Experience Loss In Nightmare and Hell Difficulty

In Nightmare and Hell difficulties, non-hardcore characters lose experience each time they die. The experience lost is based on the amount of experience required to reach the next level, and the penalty is 5% in Nightmare and 10% in Hell.

  • There is no experience loss from deaths on normal difficulty.
  • It is not possible to drop down a level from experience loss.

For example, if a character needed to gain 100,000 experience to move from one level to the next, and died on Hell difficulty, the experience loss would be 10% of 100,000, or 10,000 exp. If that character restarts in town and manages to return to his/her corpse and fully loot it, the experience loss is reduced by 75%. This would cut the 10,000 loss from the example given to just 2,500 exp. If a character leaves the game and doesn't recover their corpse until the next game, the full experience penalty remains in effect permanently.

Experience is lost for each and every death, so it's not a wise strategy, in terms of experience loss, to die multiple times trying to recover your first corpse.

Dueling

Experience loss counts for PvP deaths as well, so it's not a good idea to duel on Nightmare or Hell. If you are going to die on the higher difficulty levels, it's wise to do so immediately after you level up. Since the experience loss will never drop you down a level, your experience won't drop any lower than the minimum for a given level.

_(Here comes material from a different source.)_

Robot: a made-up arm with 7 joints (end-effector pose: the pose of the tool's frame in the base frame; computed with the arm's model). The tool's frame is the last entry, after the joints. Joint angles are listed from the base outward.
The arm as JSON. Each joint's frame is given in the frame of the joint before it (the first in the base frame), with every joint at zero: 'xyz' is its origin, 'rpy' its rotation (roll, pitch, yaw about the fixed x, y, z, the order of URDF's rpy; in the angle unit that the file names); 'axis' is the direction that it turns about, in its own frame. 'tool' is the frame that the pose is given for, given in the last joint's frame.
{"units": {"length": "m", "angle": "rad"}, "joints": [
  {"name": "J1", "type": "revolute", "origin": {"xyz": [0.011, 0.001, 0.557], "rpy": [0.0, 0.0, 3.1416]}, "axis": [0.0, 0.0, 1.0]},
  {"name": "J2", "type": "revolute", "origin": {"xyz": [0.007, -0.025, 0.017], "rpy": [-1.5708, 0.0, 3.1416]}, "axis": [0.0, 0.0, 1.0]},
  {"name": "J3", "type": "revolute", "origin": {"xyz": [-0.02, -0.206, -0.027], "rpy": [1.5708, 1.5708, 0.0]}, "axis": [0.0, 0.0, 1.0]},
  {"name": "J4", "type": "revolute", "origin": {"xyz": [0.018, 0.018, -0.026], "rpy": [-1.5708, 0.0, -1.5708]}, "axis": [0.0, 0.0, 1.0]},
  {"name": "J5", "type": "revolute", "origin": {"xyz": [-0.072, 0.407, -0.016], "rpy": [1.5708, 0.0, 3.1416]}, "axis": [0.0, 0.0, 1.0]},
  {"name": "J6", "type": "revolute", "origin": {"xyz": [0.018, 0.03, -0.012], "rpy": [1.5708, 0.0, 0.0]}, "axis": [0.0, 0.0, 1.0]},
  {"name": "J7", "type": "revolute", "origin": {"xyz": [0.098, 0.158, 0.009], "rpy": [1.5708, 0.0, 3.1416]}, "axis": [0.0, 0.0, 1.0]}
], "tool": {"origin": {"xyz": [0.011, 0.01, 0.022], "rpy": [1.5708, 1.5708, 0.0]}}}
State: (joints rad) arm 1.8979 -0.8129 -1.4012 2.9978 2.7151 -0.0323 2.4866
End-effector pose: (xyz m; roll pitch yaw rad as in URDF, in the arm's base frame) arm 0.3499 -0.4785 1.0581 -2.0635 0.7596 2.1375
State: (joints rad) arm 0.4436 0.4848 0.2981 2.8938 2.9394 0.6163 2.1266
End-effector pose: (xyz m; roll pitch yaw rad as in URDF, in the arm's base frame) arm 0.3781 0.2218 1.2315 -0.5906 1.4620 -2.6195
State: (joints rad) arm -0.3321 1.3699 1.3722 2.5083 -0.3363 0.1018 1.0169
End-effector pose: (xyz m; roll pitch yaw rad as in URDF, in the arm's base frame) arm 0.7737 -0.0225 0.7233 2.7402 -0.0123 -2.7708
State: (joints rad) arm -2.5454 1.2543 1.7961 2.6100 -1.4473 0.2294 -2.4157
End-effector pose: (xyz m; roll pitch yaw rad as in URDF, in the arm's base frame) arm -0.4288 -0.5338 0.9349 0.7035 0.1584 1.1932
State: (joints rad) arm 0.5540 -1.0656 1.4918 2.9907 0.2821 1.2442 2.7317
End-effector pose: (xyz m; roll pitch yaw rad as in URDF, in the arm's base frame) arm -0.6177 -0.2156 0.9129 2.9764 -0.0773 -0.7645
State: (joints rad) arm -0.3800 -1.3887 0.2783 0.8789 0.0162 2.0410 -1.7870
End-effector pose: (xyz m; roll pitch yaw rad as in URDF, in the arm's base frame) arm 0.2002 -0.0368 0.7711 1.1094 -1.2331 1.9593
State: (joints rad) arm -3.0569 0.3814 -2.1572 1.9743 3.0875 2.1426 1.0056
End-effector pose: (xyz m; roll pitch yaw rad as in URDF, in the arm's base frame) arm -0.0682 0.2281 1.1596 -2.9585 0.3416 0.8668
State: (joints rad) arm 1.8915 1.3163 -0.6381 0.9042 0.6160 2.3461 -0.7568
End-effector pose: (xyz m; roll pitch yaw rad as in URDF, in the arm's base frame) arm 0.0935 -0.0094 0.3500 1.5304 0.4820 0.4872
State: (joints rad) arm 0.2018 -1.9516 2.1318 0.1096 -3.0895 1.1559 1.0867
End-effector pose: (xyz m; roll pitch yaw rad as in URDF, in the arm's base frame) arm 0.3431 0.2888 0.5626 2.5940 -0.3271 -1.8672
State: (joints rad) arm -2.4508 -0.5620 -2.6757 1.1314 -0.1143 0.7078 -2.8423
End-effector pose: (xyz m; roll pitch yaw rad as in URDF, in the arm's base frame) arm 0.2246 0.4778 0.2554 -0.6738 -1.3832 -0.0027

Monster Experience In Multiplayer Games

Monsters are worth more experience and have more hit points when more players are in the game, or when larger games are simulated by single players using the /players X command. See the Player Settings page for much more detail on these topics.

The following formulas are used to scale up monster hit points and experience values. Monster hit points and experience value increase identically in v1.10+. For example, monsters are have 450% more hit points and are worth 450% more experience in an 8 player game.

  • 1.00-1.08: Experience = X * (2n + 1) / 3
  • 1.09: see list below
  • 1.10+: Experience = X * (n + 1) / 2
    • X = base experience
    • n = # of players in the game
Player setting XP 1.08 XP 1.09 XP 1.10+
1 100% 100% 100%
2 167% 175% 150%
3 233% 250% 200%
4 300% 325% 250%
5 367% 375% 300%
6 433% 400% 350%
7 500% 425% 400%
8 567% 450% 450%

Miscellaneous Exp Info

Monsters resurrected by shamans (Fallen, Mummies, and Fetishes) are not worth experience and will not drop items. They are only valuable to kill once.

Monsters produced by monster generators (Foul Crows, Zombies, and Imps) are worth experience, but very little, and they do not drop items. The generators themselves are worth good experience, though.

Reanimated horde zombies are worth full experience and may drop items when they resurrect themselves. Each kill counts for the full amount.

Monsters killed by a character's mercenary or minions are worth full experience. Monsters killed by each other, via Convert, Confuse, or other skills, award their experience to the character who cast the spell on them.

If two unpartied characters attack the same monster, the character who strikes the killing blow gains the full experience. It's always better to party up and cooperate, in terms of experience gains.